刘卫民也不管三七二十一,先将小丫头头上沉重凤冠扔到一边,自己脱掉了鞋子跳上床铺,不管身后小丫头一脸怪异看着他抖动床被。
“从今个起……你睡里面,相公睡外面,就这么着了。”
刘卫民随意将大红外衣扔在一边,穿着内衣钻进被窝,满脸喜滋滋的翻看皇帝给他的店铺、皇庄。
“胭脂铺子三间……米粮铺子十五间……铁匠铺子一间……当铺……当铺一间?”
刘卫民一拍脑袋,不解低喃道:“胭脂水粉也就够异类了,怎么……怎么还有当铺啊?”
一抬头,正看到小丫头一脸好奇看着他,不由一笑。
“你也想看啊?”
“得嘞!”
刘卫民拦腰将她抱起扔进床里侧,或许感觉到了小丫头的紧张,又是不由一笑。
“别紧张,你……暂时就把相公当做兄长好了。”
说着刘卫民将店铺的单子扔到了小丫头面前,说道:“胭脂水粉啥的给你了,其他店铺先放着,等相公过些日去瞅瞅,看看能否赚钱,不赚钱咱就改行做其他生意,等相公整好了,都给你。”
小丫头张了张小嘴,很想说这些都应该是她的,可一看到刘卫民一脸不在意,又低头不言语起来。

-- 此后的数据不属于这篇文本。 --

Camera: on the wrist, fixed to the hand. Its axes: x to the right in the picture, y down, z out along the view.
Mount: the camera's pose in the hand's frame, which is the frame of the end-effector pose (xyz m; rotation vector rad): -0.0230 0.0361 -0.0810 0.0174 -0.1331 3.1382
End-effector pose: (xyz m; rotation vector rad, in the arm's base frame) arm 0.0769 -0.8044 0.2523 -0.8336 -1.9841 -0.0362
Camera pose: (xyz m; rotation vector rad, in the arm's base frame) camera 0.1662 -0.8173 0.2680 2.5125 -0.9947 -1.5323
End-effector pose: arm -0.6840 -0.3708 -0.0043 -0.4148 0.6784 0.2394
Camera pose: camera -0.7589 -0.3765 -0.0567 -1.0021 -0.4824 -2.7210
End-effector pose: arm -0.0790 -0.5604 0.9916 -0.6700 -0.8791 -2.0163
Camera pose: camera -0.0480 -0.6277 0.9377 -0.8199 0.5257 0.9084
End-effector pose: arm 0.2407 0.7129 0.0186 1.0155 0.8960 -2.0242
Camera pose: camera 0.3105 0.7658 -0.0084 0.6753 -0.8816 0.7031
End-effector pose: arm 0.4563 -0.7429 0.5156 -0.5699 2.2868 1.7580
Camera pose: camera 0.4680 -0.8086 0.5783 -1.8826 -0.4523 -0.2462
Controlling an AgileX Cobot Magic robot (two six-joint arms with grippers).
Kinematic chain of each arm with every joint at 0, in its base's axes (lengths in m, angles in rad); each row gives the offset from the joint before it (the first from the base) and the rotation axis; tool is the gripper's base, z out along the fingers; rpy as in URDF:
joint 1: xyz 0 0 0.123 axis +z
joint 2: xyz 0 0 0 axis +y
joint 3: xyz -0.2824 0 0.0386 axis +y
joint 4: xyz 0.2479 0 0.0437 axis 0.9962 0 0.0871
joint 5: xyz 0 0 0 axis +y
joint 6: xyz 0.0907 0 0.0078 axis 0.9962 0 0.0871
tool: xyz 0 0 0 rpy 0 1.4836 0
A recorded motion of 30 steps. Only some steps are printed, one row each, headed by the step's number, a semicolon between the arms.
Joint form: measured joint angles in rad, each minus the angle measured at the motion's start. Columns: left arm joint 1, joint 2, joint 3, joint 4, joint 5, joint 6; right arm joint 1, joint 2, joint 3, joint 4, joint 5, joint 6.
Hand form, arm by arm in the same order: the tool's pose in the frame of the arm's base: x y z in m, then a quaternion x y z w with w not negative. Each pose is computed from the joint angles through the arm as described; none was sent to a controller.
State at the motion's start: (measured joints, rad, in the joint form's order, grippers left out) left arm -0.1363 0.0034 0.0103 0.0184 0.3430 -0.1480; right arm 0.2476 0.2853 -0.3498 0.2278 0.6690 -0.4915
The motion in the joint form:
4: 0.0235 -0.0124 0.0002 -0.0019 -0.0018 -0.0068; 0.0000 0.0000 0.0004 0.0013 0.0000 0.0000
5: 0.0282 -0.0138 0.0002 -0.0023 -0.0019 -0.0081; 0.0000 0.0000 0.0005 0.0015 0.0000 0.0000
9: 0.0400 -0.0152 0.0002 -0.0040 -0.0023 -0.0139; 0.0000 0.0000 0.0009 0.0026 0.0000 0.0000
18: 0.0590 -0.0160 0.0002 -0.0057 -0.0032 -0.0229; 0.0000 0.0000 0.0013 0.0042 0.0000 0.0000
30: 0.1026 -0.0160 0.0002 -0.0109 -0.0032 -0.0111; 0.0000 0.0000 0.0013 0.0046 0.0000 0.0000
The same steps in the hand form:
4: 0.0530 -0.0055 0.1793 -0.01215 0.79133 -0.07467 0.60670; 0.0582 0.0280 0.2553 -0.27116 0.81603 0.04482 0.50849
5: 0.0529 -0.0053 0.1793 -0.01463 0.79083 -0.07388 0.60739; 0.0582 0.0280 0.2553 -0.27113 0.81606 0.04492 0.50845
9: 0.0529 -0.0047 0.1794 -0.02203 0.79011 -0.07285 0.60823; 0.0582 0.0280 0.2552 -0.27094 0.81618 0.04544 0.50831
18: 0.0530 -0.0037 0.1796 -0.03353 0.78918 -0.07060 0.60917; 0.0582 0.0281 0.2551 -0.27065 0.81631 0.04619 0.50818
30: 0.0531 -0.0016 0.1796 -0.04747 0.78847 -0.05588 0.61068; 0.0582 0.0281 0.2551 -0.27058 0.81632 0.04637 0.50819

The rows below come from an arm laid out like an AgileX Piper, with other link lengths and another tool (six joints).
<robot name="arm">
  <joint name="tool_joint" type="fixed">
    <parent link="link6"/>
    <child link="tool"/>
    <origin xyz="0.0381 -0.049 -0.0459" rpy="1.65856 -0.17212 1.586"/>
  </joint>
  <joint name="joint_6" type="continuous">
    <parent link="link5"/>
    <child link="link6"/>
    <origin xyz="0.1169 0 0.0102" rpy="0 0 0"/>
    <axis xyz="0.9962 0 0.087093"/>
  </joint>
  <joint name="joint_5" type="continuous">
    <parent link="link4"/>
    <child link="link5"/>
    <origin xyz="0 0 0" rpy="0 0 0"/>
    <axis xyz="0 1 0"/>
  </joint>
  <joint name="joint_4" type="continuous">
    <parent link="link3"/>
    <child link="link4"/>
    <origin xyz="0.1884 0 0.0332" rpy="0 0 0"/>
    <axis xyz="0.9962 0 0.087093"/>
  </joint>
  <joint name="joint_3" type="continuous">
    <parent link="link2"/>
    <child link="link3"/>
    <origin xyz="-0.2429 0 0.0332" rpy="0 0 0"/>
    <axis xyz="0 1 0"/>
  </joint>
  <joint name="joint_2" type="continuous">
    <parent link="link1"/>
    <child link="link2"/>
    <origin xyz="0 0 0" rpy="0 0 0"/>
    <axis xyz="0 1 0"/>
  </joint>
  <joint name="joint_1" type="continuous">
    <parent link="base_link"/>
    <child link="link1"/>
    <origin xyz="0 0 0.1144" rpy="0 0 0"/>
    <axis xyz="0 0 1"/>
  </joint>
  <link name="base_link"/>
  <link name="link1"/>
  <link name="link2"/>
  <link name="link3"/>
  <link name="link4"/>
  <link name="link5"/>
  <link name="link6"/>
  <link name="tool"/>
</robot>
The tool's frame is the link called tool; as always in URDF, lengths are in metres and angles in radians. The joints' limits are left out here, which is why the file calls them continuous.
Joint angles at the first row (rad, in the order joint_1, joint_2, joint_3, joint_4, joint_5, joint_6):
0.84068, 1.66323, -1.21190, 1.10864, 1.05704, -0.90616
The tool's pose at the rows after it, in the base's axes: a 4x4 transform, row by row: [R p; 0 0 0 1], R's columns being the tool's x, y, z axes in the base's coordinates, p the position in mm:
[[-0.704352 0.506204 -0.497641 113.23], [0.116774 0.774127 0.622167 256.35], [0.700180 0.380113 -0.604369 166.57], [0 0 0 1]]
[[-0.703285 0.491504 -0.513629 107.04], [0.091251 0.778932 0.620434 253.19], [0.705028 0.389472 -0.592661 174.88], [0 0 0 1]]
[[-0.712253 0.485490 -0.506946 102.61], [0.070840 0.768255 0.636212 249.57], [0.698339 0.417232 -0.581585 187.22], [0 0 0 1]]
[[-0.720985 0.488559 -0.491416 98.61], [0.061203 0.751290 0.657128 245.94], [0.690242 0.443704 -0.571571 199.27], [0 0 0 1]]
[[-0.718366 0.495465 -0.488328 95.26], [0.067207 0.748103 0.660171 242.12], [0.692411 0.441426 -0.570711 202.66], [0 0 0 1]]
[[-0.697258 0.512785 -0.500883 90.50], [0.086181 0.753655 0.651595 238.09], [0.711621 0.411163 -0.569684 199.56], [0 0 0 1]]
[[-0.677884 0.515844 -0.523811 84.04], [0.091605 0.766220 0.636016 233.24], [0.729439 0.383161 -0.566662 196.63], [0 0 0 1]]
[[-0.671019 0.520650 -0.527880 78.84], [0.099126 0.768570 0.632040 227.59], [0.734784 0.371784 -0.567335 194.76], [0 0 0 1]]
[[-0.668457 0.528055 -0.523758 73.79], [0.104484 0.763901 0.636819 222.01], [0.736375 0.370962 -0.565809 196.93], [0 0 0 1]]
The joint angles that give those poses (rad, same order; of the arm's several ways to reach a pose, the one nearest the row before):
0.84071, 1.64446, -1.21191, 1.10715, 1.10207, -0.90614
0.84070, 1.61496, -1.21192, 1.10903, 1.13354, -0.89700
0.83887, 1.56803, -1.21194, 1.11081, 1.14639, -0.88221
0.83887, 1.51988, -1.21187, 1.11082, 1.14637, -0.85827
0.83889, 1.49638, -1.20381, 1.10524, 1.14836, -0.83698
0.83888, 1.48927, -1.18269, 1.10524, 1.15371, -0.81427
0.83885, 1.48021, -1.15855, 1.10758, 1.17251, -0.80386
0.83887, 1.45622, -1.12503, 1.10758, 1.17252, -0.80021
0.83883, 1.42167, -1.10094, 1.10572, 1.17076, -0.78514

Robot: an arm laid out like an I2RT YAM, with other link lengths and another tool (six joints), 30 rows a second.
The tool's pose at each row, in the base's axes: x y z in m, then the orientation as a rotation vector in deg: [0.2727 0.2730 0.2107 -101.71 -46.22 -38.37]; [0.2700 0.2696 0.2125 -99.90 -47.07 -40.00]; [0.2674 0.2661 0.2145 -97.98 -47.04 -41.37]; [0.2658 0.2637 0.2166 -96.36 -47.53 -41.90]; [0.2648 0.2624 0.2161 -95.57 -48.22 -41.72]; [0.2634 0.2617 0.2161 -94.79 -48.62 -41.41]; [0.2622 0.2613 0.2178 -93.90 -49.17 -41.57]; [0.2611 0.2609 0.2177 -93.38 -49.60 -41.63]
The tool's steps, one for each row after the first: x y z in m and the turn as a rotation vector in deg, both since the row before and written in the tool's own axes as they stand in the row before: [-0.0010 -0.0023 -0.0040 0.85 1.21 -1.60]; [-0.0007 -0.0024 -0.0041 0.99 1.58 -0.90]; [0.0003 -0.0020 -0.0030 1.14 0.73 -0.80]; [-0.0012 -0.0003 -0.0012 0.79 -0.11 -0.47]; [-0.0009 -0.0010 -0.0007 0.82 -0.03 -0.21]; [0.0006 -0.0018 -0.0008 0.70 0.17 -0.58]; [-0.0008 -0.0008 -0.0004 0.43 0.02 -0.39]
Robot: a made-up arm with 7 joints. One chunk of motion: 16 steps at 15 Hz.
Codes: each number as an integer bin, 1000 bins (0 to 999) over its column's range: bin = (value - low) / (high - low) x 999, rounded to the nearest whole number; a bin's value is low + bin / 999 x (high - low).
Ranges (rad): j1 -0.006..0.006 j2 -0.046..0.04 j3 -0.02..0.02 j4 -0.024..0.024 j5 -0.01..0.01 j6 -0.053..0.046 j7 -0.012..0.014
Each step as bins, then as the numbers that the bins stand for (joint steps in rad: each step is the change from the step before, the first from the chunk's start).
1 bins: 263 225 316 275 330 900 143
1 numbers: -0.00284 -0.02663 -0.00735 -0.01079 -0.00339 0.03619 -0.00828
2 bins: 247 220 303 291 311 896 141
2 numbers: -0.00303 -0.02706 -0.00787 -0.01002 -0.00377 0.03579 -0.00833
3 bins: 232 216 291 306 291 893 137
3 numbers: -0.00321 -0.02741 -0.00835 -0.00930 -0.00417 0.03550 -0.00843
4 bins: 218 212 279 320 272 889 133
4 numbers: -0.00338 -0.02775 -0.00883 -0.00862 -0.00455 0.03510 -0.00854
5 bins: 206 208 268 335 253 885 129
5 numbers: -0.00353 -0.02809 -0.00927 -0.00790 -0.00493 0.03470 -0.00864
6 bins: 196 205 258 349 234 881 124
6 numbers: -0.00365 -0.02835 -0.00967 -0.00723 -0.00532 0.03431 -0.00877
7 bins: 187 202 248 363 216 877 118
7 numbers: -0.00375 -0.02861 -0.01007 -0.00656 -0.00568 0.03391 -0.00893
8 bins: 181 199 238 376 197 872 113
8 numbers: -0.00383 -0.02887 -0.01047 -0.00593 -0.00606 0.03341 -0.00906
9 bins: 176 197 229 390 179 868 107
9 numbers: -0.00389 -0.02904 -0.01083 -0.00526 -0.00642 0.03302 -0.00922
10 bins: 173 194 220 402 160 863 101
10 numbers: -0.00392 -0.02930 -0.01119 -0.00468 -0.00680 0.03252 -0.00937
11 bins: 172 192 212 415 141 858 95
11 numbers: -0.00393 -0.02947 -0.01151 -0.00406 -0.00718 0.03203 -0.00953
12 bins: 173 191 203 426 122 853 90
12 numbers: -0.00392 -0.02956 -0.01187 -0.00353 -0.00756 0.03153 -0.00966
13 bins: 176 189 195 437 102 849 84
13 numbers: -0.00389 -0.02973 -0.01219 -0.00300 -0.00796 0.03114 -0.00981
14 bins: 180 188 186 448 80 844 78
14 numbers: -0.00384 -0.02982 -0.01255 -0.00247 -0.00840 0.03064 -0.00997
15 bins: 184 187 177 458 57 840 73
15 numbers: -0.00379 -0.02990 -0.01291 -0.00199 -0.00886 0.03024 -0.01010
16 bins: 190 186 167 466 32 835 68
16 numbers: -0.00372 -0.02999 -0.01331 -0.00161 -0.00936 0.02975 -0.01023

“大王庄……小王庄……李老公庄……刘老公庄……顾家屯……”
“哎呀……太多了!”
“媳妇啊,要不明日咱们去瞅瞅吧?”
刘卫民心下大喜,正愁着该咋养活一大家子呢,皇帝这就给了他这么多土地。
小丫头一脸诧异看着刘卫民,轻声说道:“明日……驸马……”
“咋了?”
刘卫民一脸不解看向犹犹豫豫小丫头,小丫头则低着头,过了好一会才开口。
“嬷嬷……嬷嬷不会允许的。”
刘卫民一愣,好一会反应过来,脸上也露出奸诈来,嘴里更是嘿嘿一笑。
“媳妇啊……陛下是将你提了公主,可也答应了你家驸马的,咱家与别人家不一样,爱咋滴咋滴!”

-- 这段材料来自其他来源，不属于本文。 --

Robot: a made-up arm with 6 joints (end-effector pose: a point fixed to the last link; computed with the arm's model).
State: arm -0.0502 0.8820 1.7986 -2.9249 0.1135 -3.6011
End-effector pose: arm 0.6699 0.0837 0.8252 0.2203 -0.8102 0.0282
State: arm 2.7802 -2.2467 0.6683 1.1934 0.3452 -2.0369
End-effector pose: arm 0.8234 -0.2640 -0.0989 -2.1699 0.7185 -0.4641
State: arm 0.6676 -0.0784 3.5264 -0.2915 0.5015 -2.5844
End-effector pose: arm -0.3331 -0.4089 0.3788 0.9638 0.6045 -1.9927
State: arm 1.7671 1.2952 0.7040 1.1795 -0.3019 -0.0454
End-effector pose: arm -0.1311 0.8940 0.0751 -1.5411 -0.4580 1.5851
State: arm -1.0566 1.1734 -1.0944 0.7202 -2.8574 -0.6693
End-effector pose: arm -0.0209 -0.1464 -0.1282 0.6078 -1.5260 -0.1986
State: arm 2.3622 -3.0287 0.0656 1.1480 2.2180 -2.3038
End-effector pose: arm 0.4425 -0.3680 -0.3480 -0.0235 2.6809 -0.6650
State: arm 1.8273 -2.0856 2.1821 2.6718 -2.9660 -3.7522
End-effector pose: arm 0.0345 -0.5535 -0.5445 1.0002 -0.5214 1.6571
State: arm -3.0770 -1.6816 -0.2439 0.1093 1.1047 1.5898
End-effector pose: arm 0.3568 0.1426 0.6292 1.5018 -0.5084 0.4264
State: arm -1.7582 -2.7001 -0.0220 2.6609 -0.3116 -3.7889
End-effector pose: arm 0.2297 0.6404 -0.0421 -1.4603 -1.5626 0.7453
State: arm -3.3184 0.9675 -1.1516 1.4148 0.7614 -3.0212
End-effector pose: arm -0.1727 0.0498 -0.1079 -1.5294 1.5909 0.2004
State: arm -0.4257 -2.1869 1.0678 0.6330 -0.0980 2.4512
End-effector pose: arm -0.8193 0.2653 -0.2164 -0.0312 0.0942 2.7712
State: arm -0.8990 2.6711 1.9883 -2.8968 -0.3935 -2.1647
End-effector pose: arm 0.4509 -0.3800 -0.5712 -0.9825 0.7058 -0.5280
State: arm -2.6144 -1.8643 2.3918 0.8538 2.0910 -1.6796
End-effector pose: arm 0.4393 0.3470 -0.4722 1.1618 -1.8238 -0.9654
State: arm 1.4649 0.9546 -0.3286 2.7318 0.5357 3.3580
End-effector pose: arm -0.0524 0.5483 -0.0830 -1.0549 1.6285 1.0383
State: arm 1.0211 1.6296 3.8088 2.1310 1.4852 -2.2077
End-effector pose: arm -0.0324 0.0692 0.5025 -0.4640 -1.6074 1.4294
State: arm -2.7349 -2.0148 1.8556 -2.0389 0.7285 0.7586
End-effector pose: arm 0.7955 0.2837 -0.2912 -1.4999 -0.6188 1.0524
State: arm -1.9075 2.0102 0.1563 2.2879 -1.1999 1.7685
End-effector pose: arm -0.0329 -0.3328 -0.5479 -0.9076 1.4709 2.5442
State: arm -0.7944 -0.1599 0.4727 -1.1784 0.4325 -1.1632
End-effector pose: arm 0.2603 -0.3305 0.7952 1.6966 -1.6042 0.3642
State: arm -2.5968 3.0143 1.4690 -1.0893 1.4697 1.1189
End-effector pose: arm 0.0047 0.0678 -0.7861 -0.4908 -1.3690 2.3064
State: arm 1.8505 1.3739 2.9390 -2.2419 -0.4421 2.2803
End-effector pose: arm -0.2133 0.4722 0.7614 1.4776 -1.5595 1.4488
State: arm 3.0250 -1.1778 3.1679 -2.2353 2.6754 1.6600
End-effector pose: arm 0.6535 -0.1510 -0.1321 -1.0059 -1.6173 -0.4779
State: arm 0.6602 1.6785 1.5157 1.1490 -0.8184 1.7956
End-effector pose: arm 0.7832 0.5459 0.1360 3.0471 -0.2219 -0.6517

“再说了……你家相公手里可还管着好几万净军呢,尽管只有万余可以拿刀子的,可还有不少扫地的,倒垃圾的,做饭的,伺候宫妃的……各式各样的宦官都有,哪个嬷嬷这么横敢跟咱脸色看?”
“放心,谁欺负你,跟相公说,咱整不死他!”
刘卫民一想起躺在病床上的皇帝说的这番话语,就是一阵滔滔江水不住赞叹,果然还是老姜比较辣啊!
也不知道他是如何忽悠的,小丫头竟然不怎么害怕他起来,不时喊着“相公相公”与他争抢着家产来,最后还是刘卫民比较无耻些,争来抢去,小丫头差点连胭脂铺子也弄丢了,最后也还是露出两个小虎牙,这才保住了属于自己的财产。

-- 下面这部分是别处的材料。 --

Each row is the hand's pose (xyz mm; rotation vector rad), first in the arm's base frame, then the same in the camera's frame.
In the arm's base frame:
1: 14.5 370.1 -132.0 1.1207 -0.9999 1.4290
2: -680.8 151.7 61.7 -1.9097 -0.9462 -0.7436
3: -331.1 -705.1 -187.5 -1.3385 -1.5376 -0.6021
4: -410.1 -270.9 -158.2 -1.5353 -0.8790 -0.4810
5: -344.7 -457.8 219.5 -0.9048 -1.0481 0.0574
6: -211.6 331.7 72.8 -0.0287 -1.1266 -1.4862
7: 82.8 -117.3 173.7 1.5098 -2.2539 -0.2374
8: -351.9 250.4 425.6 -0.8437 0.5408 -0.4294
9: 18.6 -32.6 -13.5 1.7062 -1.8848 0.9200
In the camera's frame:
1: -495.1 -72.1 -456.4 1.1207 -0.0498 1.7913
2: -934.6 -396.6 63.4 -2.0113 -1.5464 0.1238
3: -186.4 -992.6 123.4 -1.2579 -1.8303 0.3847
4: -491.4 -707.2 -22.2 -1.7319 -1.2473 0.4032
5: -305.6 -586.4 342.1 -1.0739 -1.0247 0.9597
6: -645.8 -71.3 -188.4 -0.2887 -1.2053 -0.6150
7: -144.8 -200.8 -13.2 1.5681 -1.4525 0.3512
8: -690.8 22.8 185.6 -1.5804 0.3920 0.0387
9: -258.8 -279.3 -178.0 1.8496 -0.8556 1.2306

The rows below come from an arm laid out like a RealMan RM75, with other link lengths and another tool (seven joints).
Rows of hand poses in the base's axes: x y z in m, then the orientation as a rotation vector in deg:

驸马府距离净军驻地不远,或许这是皇帝怕他有事没事出去招惹是非,特意为他选的地方,这座驸马府极为仓促,据说是刚被关进大牢的杨镐的府邸。
府邸占地十亩,房间多少他没怎么在意,是个标准的多重三进四合院,门前大狮子也挺气派。
一夜与小丫头胡闹,睡得晚,起的却不晚,按照习惯先打几拳,洗刷了一遍后,带着睡在门房的小豆芽就要出门,可还没刚打开院门呢,就见一群老老少少站在府门前,不远处更是围着一圈又一圈伸着脖子观望的百姓。
看到这一幕,刘卫民有些不解了,再细细去看,眼前这些人自己根本就不怎么认识。
“你们是什么人,为何堵在驸马府门前?”小豆芽上前一步,大声喝问。
一年轻妇人突然抱着个孩子站到刘卫民身前,眉毛倒竖,一脸愤怒至极盯着他。
“呸——”
“阉党奸贼——”
“若非是你……你这狗贼擅自退离界凡城,我大明十万精锐……又如何一日丧尽?”
“我家老爷冤啊……”
“苍天无眼……”
“老爷……你冤啊——”
“狗贼逃离不纠其罪……却让老爷您入了死牢……”
“老爷……”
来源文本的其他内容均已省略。